_TASK TO COMPLETE_
When you reach the line holding "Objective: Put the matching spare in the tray" in the material below, return that line and each one after it, word for word, with the pictures dropped.

_PROVIDED ENTRIES_

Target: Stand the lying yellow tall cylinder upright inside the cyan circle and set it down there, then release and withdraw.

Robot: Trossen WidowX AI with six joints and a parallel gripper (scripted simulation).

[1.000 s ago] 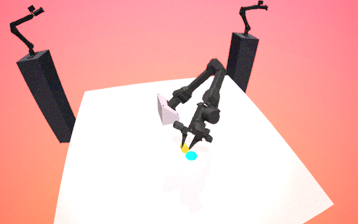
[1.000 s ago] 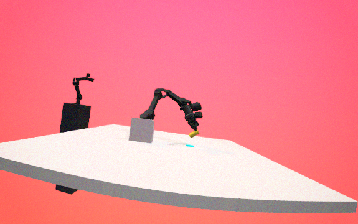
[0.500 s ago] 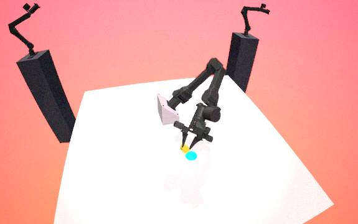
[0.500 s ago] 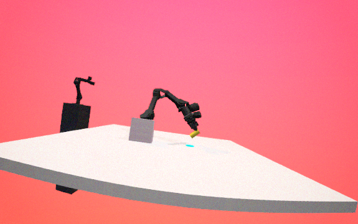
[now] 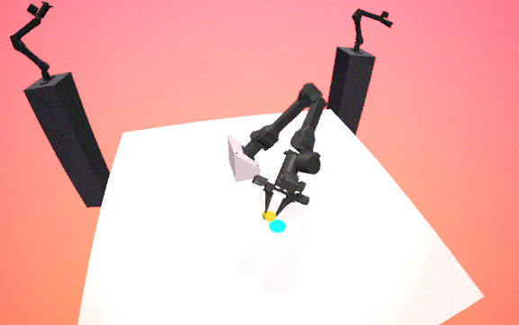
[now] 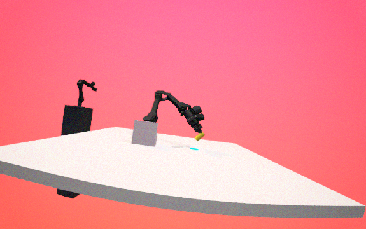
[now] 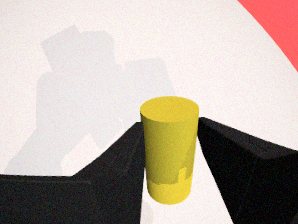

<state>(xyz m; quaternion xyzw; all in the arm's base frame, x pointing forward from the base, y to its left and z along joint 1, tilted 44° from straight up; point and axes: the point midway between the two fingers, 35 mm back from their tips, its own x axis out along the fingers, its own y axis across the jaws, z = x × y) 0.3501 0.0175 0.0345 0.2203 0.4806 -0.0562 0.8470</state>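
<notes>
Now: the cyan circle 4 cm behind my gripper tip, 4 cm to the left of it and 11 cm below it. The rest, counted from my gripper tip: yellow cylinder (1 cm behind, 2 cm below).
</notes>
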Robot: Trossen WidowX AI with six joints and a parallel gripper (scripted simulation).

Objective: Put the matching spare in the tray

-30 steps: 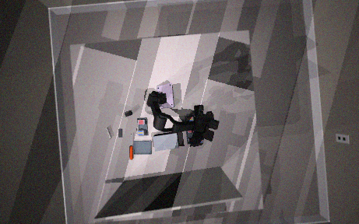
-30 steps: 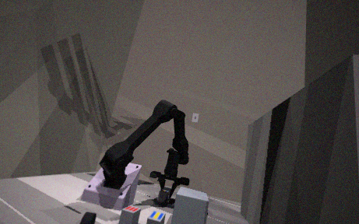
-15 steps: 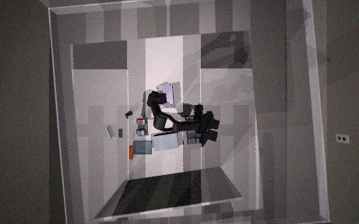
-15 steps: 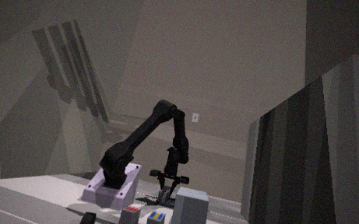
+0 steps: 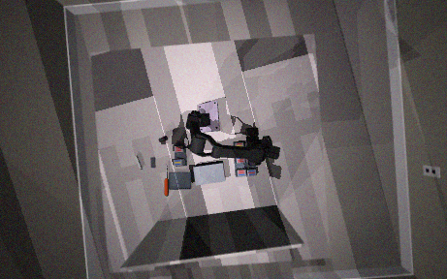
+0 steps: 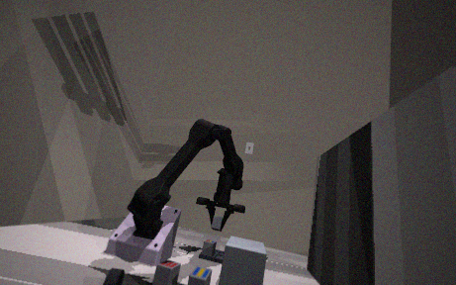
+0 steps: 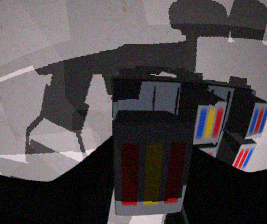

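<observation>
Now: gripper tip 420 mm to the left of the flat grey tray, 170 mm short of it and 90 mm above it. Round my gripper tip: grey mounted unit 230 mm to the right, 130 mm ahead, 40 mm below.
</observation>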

_WRITTEN REPLY_
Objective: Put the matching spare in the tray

-30 steps: 
-30 steps: 
-15 steps: 
-15 steps: 
+0 steps: 
+0 steps: 
+0 steps: 

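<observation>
Now: gripper tip 420 mm to the left of the flat grey tray, 170 mm short of it and 90 mm above it. Round my gripper tip: grey mounted unit 230 mm to the right, 130 mm ahead, 40 mm below.
</observation>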

Work on the answer has been completed.